A tournament of order $N$ is a directed graph on $[N]$ obtained by assigning a direction to each edge of $K_{N}$. A tournament $D$ is transitive if for every triple $a, b, c \in N$, $(a, b),(b, c) \in E(D)$ implies that $(a, c) \in E(D)$. For $n \in \mathbb{N}$ let $f(n)$ be the maximum integer such that there exists a tournament of order $f(n)$ without a transitive sub-tournament of size $n$. Show that $f(n) > (1+o(1))2^{\frac{n-1}{2}}$.
The following is my attempt :
Claim 2: $f(n) > (1 + o(1))2^{\frac{n-1}{2}}$
Proof: Consider the directed graphs on the vertex set $[n]$. A permutation $\sigma$ of $[n]$ gives an unique sequence $\sigma(1) \to \sigma(2) \to \dots \to \sigma(n)$, which corresponds to a directed Hamiltonian path on $K_n$. Hence, by claim 1 (proof omitted), there exists $n!$ transitive tournaments on the underlying graph $K_n$.
Let $T$ be a random tournament on $[N]$, with $N > n$. Let $X$ be the random variable counting the number of transitive tournaments of size $n$ in $T$. By linearity of expectation and the analysis above, we have: $$\mathbb{E}[X] = n! {N \choose n} 2^{- {n \choose 2}}$$ To show the inequality in the claim, we want to find $N$ such that $\mathbb{E}[X] < 1$. Thus we have the following approximation: \begin{align*} &\ n! {N \choose n} 2^{- {n \choose 2}} = \frac{N!}{(N - n)!2^{\frac{n(n-1)}{2}}} = \left( (1 + o(1))\frac{N}{2^{\frac{n-1}{2}}} \right)^n < 1 \\ &\Rightarrow (1 +o(1))\frac{N}{2^{\frac{n-1}{2}}} < 1 \\ &\Rightarrow N < (1 + o(1))2^\frac{n-1}{2} \\ \end{align*}
I thought I would get something like $N > (1 + o(1))2^{\frac{n-1}{2}}$, and since $f(n)$ is the maximum of those $N$’s with the required property, I’d get $f(n) > N > (1 + o(1))2^{\frac{n-1}{2}}$. Where did I go wrong with my arguments?
At first I thought that if $N < (1 + o(1))2^\frac{n-1}{2}$ $(\ast)$, then this implies there exists a tournament of order $N$ without a transitive subtournament of order $n$, and so $f(n) > (1 + o(1))2^\frac{n-1}{2}$. But then, say we make the RHS of $(\ast)$ very large, then the inequality still holds, but surely $f(n)$ can’t be arbitrarily large?
Your proof is nearly correct.

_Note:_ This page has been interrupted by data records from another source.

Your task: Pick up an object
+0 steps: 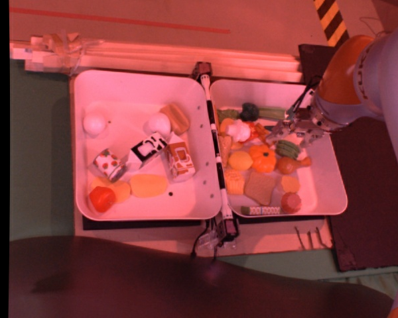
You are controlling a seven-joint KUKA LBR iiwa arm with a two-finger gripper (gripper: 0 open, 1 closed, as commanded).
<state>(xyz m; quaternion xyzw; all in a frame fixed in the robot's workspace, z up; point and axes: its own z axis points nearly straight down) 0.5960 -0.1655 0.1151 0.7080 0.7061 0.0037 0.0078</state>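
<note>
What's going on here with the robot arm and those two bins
A grey and orange robot arm reaches in from the right and hangs its gripper over the right bin, just above a green toy among piled play food. Whether it holds anything is unclear. The left bin holds more toys, untouched.

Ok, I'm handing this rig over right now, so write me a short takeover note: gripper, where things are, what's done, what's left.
Gripper: low over the right bin, above the green round piece; finger state unclear, nothing visibly held.
Right bin: crowded with toy food, including an orange pumpkin.
Left bin: a red piece, a yellow piece, two white balls and small cartons.
Done: no pick confirmed.
Left: grasp one object and lift it.
</note>
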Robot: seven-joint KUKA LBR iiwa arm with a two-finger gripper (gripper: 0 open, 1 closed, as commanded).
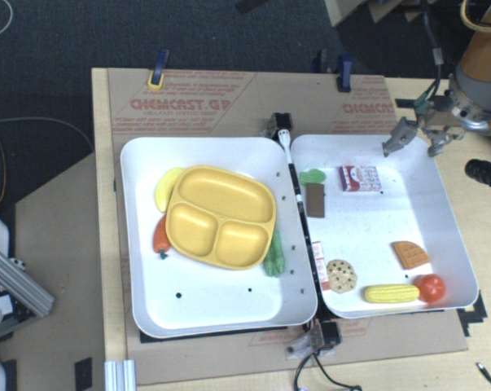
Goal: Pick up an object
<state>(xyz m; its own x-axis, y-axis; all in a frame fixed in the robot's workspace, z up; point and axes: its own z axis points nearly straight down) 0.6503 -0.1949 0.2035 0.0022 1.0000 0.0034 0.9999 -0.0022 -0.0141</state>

By rearranging the last part, the work shows that if $N\le g(n):=(1-o(1))2^{(n-1)/2}$, then there exists a tournament on $N$ vertices lacking copies of the transitive tournament of order $n$. Hence $f(n)\ge g(n)$ and the desired result follows.
Concretely I think you went wrong when writing out your implication arrows about the size of $N$, which confused the order of quantifiers.
Edit: The correct way to order the last part of your argument is as follows. Let $g(n)$ be the largest $N$ such that $\Bbb{E}[X]=n!\binom{N}{n}2^{-\binom{n}{2}} < 1$. Clearly $f(n)\ge g(n)$. By essentially the same asymptotic analysis as what you gave (since the approximation is sharp), we see that $g(n) \ge (1-o(1))2^{(n-1)/2}$. Hence, we have have that $f(n)\ge g(n) \ge (1-o(1))2^{(n-1)/2}$.
But you instead proved an upper bound for $g(n)$. Namely, your current analysis shows that if $\Bbb{E}[X]<1$ then it is necessary for $N$ to be smaller than the RHS. Thus increasing the RHS does lead to a better lower bound for $f(n)$, but rather a weaker upper bound of $g(n)$.